6. Limitations and Trade-offs¶

Hardware specificity:
Many gains exploit Hopper (H100) features such as TMA (bulk async copies) and WGMMA/HGMMA (warpgroup MMAs). Portability to other GPUs is conceptually possible (Section 2.1 footnote), but achieving equal performance will require mapping to vendor‑specific instructions.
Opinionated layouts and tile sizes:
The fixed 16×16 register tile and three SMEM swizzle choices work very well for tensor‑core‑centric ops. Workloads that are not matrix/tile‑friendly may need custom extensions (TK allows raw CUDA, but that reduces abstraction benefits).
Manual tuning remains:
Although LCSF abstracts asynchrony, developers still set pipeline stages, choose occupancy (number of load/store vs. compute workers), and pick grid orders. The paper demonstrates how to do this (Tables 1–3; Figure 6), but it is not fully auto‑tuned.
Scope of evaluations:
Results are on H100 80GB SXM with CUDA 12.6. Performance on other GPUs or mixed‑precision regimes beyond FP16/BF16 is not detailed.

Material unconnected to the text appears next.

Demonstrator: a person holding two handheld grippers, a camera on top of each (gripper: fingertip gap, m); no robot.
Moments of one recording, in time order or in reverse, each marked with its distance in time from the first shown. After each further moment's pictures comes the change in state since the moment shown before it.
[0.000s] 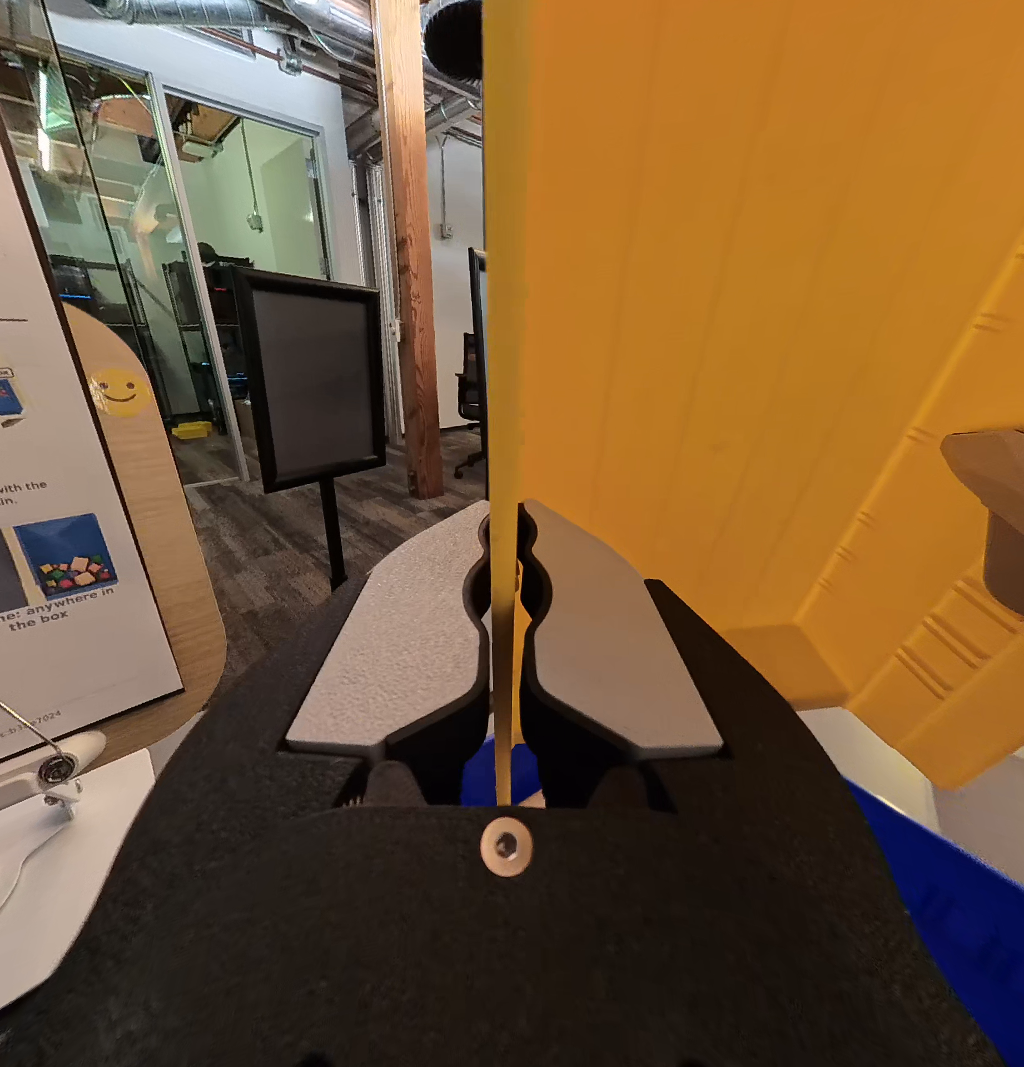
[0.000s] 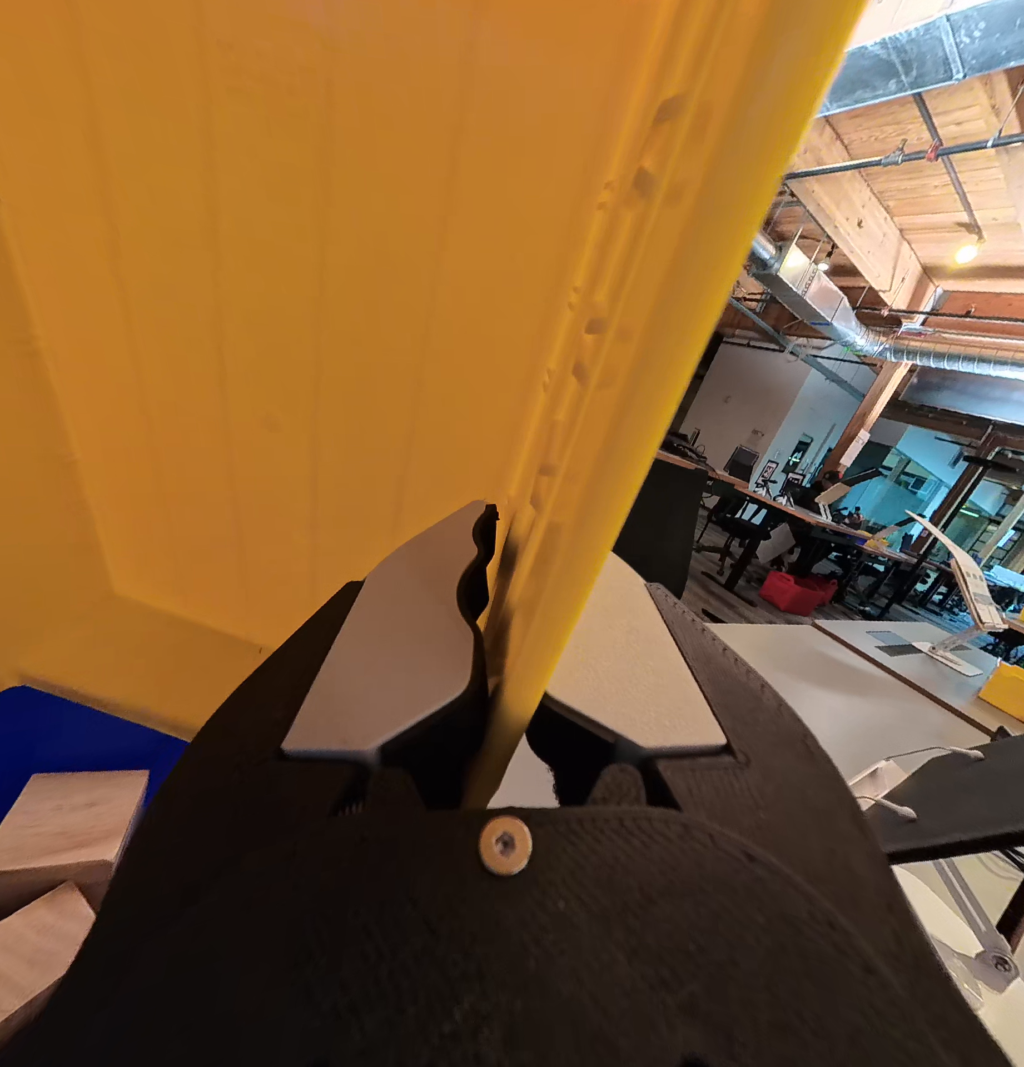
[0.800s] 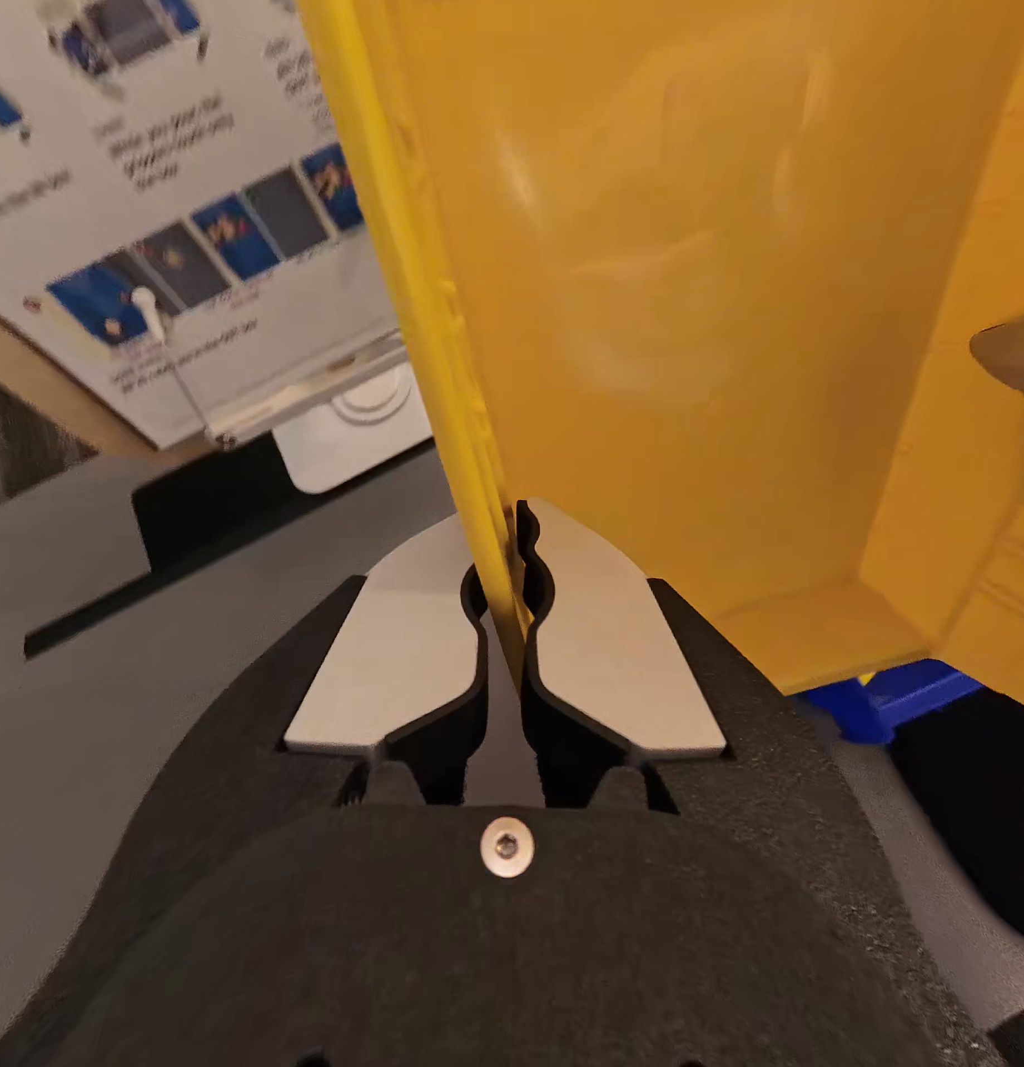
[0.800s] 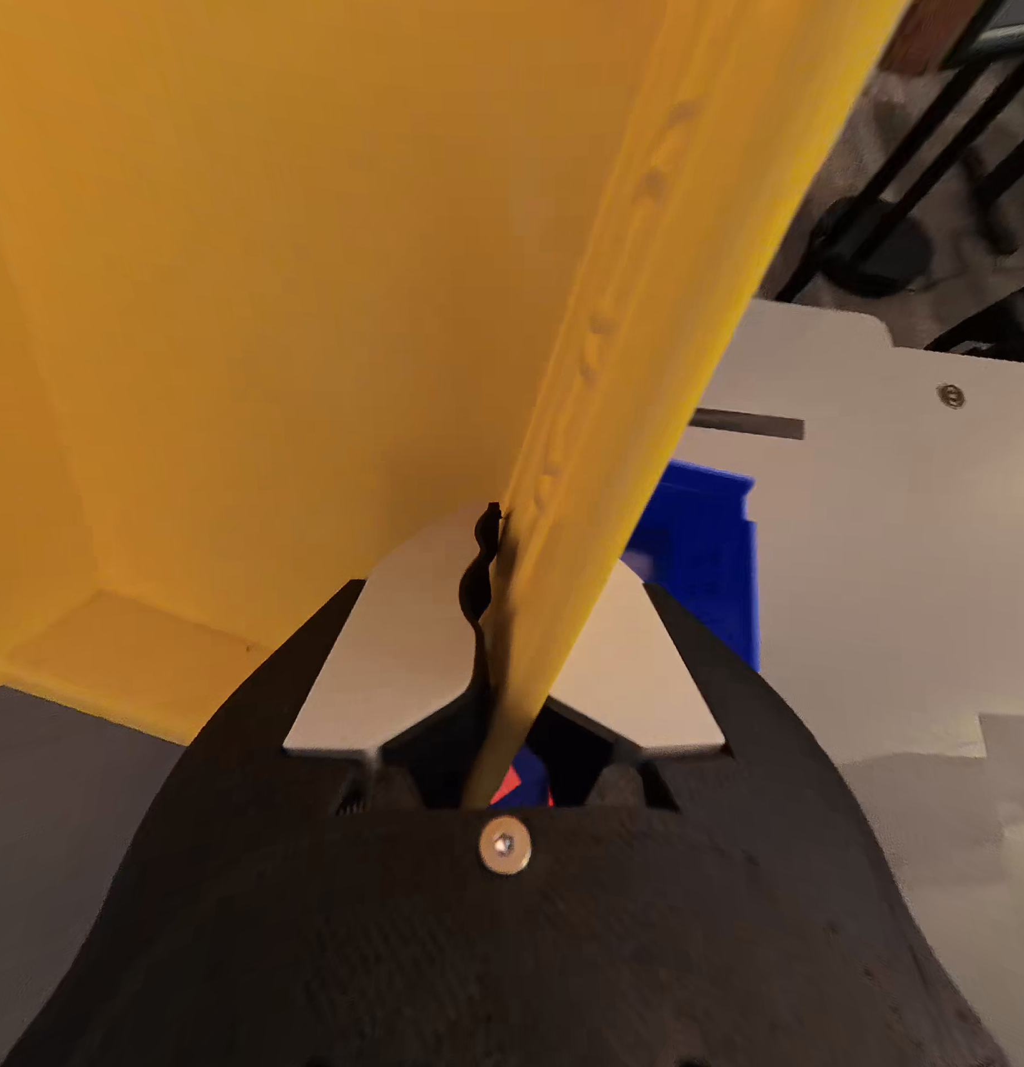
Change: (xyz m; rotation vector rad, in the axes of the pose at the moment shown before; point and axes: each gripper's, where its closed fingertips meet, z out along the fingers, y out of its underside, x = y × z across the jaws) left arm -0.116 -0.020 -0.160 -0.914 -0.292 0.049; right arm -0.170 -0.023 -0.054 -0.763 -0.636 0.141
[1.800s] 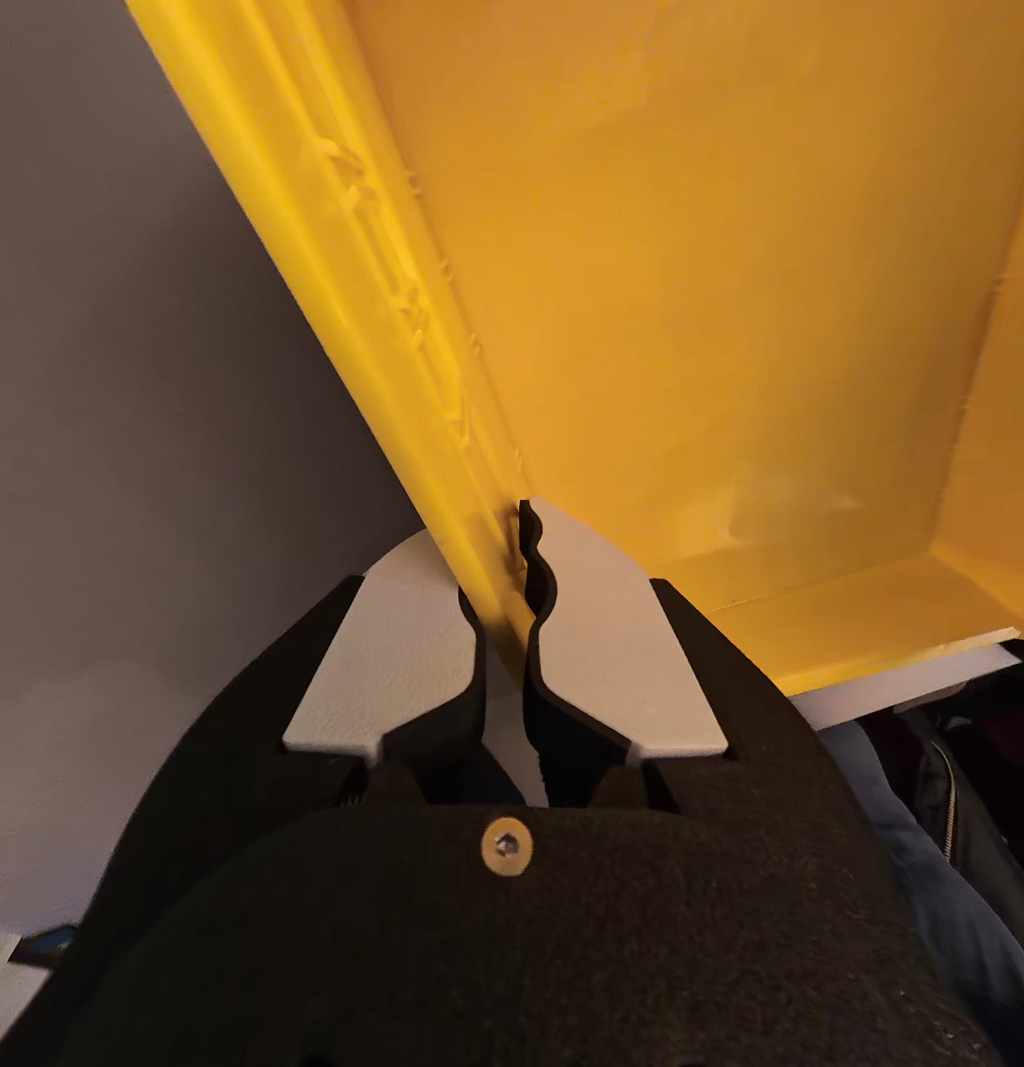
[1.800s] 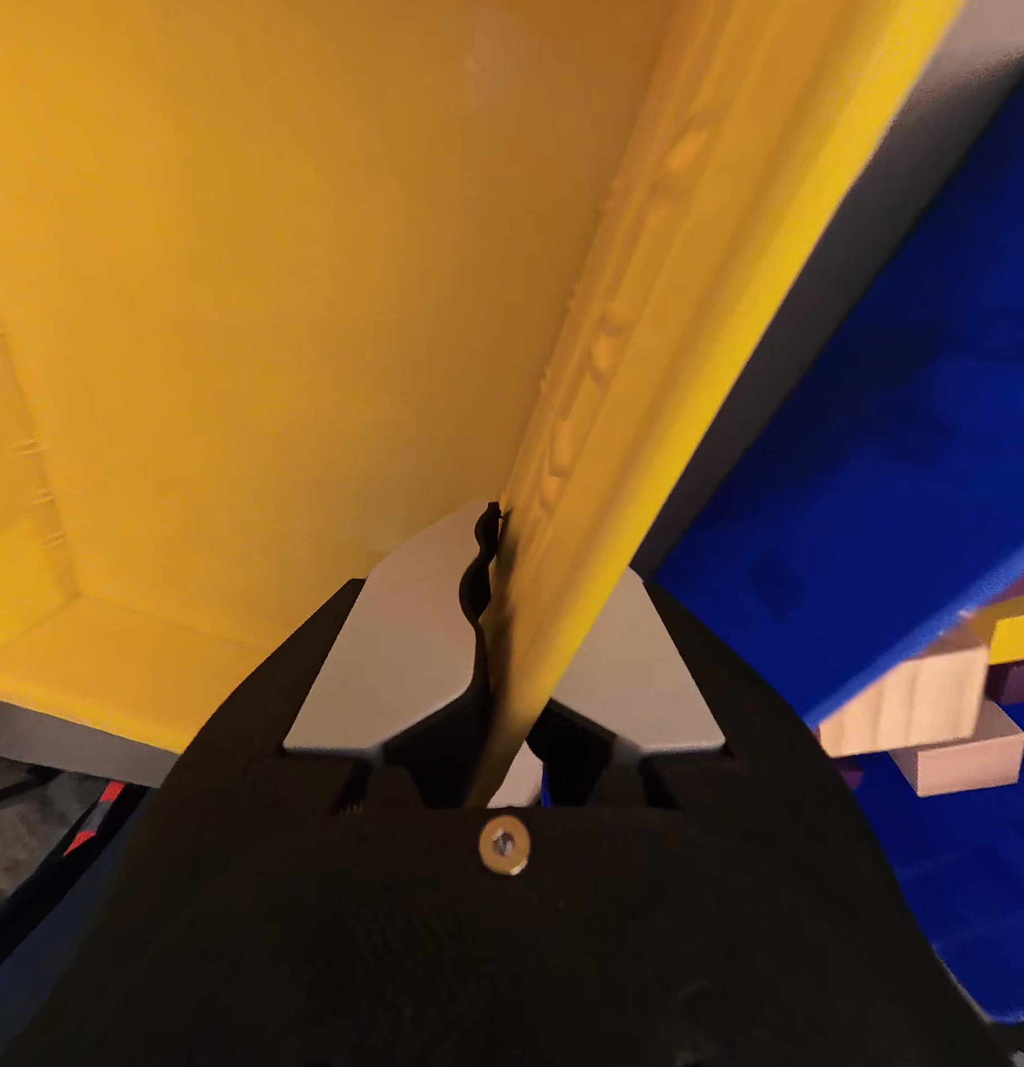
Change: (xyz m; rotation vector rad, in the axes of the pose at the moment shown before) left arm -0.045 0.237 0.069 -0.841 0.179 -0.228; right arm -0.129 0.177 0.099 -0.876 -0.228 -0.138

Some GEMM regimes still favor cuBLAS (Table 2).

Open questions - How far can the three‑layout policy be pushed for more exotic data types or irregular shapes? - Can the framework include auto‑schedulers to choose pipeline depth/occupancy/grid order automatically without sacrificing transparency?

7. Implications and Future Directions¶

Impact on the field:
Demonstrates that a small, principled abstraction set can match or outperform hand‑tuned or compiler‑generated kernels across diverse AI ops. This lowers the barrier to building fast custom kernels and may accelerate the adoption of new architectures (Section 5 conclusion).
Practical applications:
Inference providers and latency‑sensitive domains (e.g., high‑frequency trading) can deploy TK kernels to cut costs/latency (Section 1 concluding paragraph). The open‑source repo (Section 5) makes it directly usable.
Research enabled:
Faster prototyping for novel attention variants, hybrid SSM‑Transformer designs, and custom fused ops, since developers can focus on math while TK handles layouts, pipelining, and scheduling (Appendix B shows concise kernels).
Systems/compilers work: integrating TK’s LCSF and tile policies into higher‑level auto‑schedulers; extending to multi‑GPU or pipeline parallel contexts; mapping TK to non‑NVIDIA GPUs with analogous instructions.
Next steps:
Auto‑tuning of pipeline stages and occupancy within the LCSF template.
Broader precision support and adaptive layout selection for non‑standard shapes.
Cross‑vendor backends (AMD/Apple) to validate the hypothesis that the same few abstractions carry across architectures (Section 2.1 footnote).

Key takeaway: Figures 7–9 and Table 4, together with Tables 1–3 and Figure 6, show that TK’s three‑level design—tiles, asynchronous worker template, and grid scheduling—systematically tackles memory, compute, and overhead terms in the cost model. This combination achieves state‑of‑the‑art or better performance while keeping kernel code concise and comprehensible.